Denying benefits — hardening critical infrastructure and aligning public-private cyber defenses.
Imposing costs — disrupting adversaries through law enforcement and military operations.
The report finds that:
The U.S. continues to apply this model inconsistently.
Technical progress is outpacing federal reform.
Cyber diplomacy, talent development, and collaboration are under-resourced.
Top Five Recommendations for 2025–26
Enhance ONCD’s Authority
Give ONCD budgetary and regulatory coordination powers to align cyber policy across agencies.
Trump should issue an executive order revising Presidential Policy Directive 41 to grant ONCD formal convening power.
Restore CISA’s Workforce and Funding
CISA faces a 17% budget cut and up to one-third workforce loss.
Congress should provide multiyear stable funding to maintain its role as the national coordinator for critical infrastructure resilience.
Rebuild Cyber Diplomacy at the State Department
The Bureau of Cyberspace and Digital Policy (CDP) lost key staff and funding, impairing U.S. engagement abroad.
The report urges restoration of CDP’s capacity to counter PRC digital influence and support allies.
Reinstate Public–Private Collaboration Mechanisms
The administration’s termination of CIPAC (the Critical Infrastructure Partnership Advisory Council) has eroded industry trust and chilled information sharing.
Congress should restore legal protections for private-sector collaboration.
Expand and Diversify the Cyber Workforce
Workforce cuts and the rollback of diversity programs have shrunk the talent pipeline.
The U.S. should reinvest in skills-based hiring, apprenticeships, and retention incentives.
Key Takeaways
Cyber deterrence is faltering — adversaries like China continue large-scale intrusions despite U.S. actions.

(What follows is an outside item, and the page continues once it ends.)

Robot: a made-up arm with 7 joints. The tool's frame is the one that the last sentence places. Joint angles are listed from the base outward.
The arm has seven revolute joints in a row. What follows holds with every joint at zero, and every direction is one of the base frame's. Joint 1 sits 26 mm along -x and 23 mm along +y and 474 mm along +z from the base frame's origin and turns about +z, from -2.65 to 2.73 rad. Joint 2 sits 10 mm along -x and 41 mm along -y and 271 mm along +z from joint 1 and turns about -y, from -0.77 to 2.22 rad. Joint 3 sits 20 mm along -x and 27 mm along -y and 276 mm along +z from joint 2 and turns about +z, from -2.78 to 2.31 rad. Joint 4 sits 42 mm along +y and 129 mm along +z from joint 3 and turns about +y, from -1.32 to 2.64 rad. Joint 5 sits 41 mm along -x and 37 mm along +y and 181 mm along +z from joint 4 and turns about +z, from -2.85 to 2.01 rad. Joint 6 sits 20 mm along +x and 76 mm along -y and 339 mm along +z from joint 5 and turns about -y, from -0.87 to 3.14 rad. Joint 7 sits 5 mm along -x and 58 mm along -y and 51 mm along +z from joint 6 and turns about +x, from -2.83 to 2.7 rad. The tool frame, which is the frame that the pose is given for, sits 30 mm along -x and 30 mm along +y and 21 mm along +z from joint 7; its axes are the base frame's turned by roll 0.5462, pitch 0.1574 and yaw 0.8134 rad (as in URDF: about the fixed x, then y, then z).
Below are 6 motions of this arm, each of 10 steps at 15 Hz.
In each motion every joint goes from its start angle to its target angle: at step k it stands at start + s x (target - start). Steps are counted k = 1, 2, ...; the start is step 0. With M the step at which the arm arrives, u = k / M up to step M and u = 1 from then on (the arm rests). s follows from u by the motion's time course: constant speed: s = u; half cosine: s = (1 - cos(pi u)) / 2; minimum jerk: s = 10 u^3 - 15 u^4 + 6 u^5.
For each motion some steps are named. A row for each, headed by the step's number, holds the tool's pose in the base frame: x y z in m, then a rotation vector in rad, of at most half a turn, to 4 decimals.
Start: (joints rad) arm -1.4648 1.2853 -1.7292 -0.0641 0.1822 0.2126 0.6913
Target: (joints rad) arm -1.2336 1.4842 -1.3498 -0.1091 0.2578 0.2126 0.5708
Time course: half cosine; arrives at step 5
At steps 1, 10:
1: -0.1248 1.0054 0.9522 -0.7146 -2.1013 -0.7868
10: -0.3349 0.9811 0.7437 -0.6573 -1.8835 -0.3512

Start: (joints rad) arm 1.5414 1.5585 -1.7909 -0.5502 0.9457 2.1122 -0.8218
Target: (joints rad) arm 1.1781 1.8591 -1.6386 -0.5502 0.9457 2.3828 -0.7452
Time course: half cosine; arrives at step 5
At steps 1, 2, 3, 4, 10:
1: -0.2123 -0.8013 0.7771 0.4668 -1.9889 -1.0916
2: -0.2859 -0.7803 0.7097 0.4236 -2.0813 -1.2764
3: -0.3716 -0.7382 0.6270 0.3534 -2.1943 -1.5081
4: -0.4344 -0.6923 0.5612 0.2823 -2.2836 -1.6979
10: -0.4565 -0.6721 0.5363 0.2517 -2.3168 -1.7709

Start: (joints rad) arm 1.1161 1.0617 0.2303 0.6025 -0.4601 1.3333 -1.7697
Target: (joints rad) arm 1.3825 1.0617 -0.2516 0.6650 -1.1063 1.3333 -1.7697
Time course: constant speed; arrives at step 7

Institutional reforms remain fragile without sustained funding, legal authority, and bipartisan political will.
The U.S. needs to restore trust with industry and allies, reinforce its cyber diplomacy capacity, and rebuild a resilient domestic cyber workforce.
In essence, the CSC report warns that the U.S. cyber strategy risks erosion without renewed executive and congressional action to institutionalize past progress and adapt to accelerating threats.